One problem is that, according to a recent report by Royce Millar in The Age based on Australian Electoral Commission figures, the Victorian ALP is a major beneficiary of political donations from big developers. If it's not on for local councillors to vote on developments by developers who have given them political donations, do we really want an ALP flush with developers' cash steamrolling local democratic processes and community concerns? Here's the unedited version of my letter published in today's edition of TMT.
Greg Barber's letter about Greens contributions in Parliament offers an interesting lens through which to examine the Northcote Bowl development.I agree with comments by Rucker Ward Councillor Trent McCarthy reported in TMT that the financial downturn is being used as a pretext to 'push through developments that deserve more scrutiny' (11/2, 'Ire as Brumby bowls residents over'). I look forward to the outcome of Councillor McCarthy's discussions with other Darebin councillors regarding his proposed public meeting on the Northcote Bowl development.

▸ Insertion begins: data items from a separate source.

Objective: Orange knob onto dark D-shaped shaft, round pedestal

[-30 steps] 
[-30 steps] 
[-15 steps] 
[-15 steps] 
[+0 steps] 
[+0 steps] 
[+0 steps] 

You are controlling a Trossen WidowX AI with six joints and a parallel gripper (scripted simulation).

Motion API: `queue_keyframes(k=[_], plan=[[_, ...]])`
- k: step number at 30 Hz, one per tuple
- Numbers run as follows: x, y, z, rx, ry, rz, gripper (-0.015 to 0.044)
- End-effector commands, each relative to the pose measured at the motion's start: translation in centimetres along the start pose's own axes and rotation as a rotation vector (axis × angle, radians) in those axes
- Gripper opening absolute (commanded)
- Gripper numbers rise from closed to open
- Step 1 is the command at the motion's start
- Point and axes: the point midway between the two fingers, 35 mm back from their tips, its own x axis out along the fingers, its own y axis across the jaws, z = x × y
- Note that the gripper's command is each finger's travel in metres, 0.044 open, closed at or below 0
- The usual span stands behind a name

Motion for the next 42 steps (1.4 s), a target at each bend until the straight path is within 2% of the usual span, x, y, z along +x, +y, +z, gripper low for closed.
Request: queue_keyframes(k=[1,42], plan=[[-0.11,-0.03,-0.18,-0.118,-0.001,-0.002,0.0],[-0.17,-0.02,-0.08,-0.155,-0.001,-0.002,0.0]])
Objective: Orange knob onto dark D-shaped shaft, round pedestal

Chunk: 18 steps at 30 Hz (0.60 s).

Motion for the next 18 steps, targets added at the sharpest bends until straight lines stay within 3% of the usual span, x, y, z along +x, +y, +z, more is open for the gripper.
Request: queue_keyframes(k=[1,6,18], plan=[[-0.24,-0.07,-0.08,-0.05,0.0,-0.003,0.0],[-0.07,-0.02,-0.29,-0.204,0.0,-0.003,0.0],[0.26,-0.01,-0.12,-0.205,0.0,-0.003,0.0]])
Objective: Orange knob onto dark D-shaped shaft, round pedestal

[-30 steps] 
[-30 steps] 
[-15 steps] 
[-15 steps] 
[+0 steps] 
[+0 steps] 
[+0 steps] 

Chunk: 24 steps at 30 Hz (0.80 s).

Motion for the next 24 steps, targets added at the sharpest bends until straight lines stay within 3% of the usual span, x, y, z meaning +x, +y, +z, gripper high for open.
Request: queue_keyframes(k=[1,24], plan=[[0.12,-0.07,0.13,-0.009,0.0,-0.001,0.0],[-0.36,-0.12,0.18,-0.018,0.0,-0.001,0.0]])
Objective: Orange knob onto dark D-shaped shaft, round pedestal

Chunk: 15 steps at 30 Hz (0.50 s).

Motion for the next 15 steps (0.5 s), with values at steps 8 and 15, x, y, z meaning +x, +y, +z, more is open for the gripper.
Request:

Barber writes that a private member's Bill he introduced last year aimed to prevent councillors voting on any development where they had received election donations from the developer. Now we have the Brumby State Government giving the green light to the Northcote Bowl development, sidelining a refreshingly feisty council in an undemocratic process.
Yet on 3 February, Royce Millar reported in The Age that, according to Australian Electoral Commission figures, 'corporate donations to Labor are predominantly from firms with lucrative public contracts or planning approvals, or those seeking them'. Millar identified a number of large donations from big developers bankrolling the Victorian ALP. That is to say, development decisions are being taken out of council hands by a government swimming in developers' cash.
While I am not claiming that the developers of the Northcote Bowl are among the ALP's donors, the scale of developer donations to the ALP amounts to inappropriate political influence in favour of bulldozing developments through despite valid community opposition - hardly a 'net community benefit'.